_Assignment_: Leave out the pictures and repeat exactly the lines from the one containing "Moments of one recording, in" through the end of the records.

_Data listing_:
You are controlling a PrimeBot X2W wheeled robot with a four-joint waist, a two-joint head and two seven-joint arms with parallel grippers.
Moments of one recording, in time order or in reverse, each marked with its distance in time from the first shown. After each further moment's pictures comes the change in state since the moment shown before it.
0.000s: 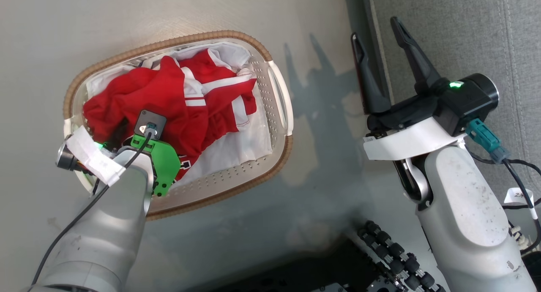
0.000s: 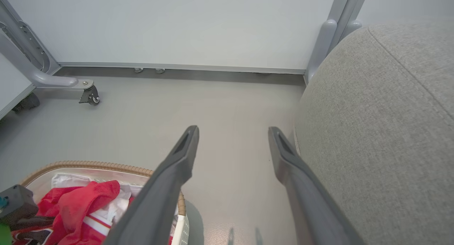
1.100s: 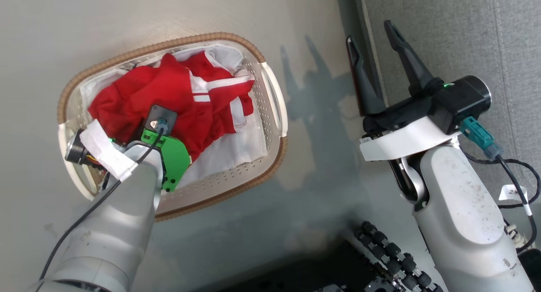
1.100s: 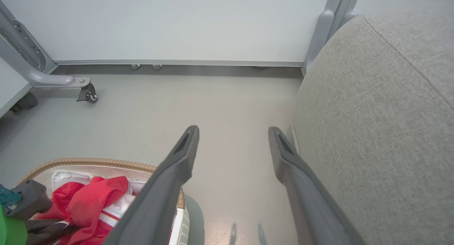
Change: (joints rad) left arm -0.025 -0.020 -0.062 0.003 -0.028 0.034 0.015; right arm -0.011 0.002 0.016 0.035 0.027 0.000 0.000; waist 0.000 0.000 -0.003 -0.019
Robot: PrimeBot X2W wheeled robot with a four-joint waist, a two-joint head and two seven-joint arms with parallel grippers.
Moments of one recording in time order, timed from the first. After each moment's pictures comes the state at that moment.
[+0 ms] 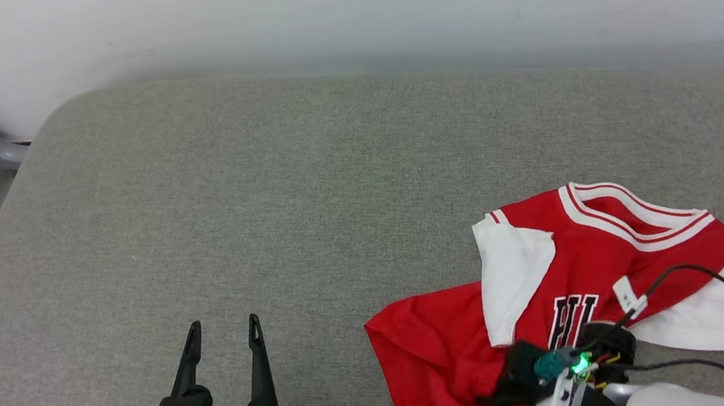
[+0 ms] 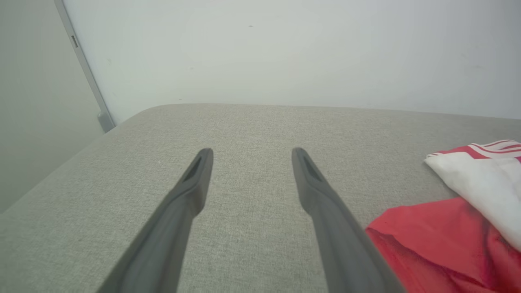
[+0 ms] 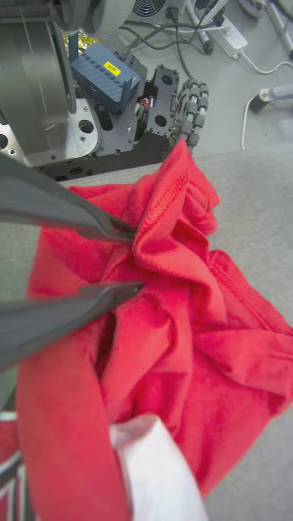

_Task response_:
Moments of one recording, in time order or in reverse, each marked with its distance in time from the first shown. After each further moment's pictures comes the change in state since the moment shown before it.
0.000s: 
0.000s: 
1.100s: 
1.100s: 
Change: (joints rad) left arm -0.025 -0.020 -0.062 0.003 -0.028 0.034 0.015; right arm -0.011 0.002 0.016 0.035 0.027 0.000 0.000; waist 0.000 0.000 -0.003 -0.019
Robot: PrimeBot X2W wheeled robot with a four-joint waist, a two-joint head and two seven-joint arms with parallel grippers.
Moments of one recording in time order, timed from the first. After each moment's pictures comes the state at that moment.
[+0 ms] 
[+0 ms] 
[+0 ms] 

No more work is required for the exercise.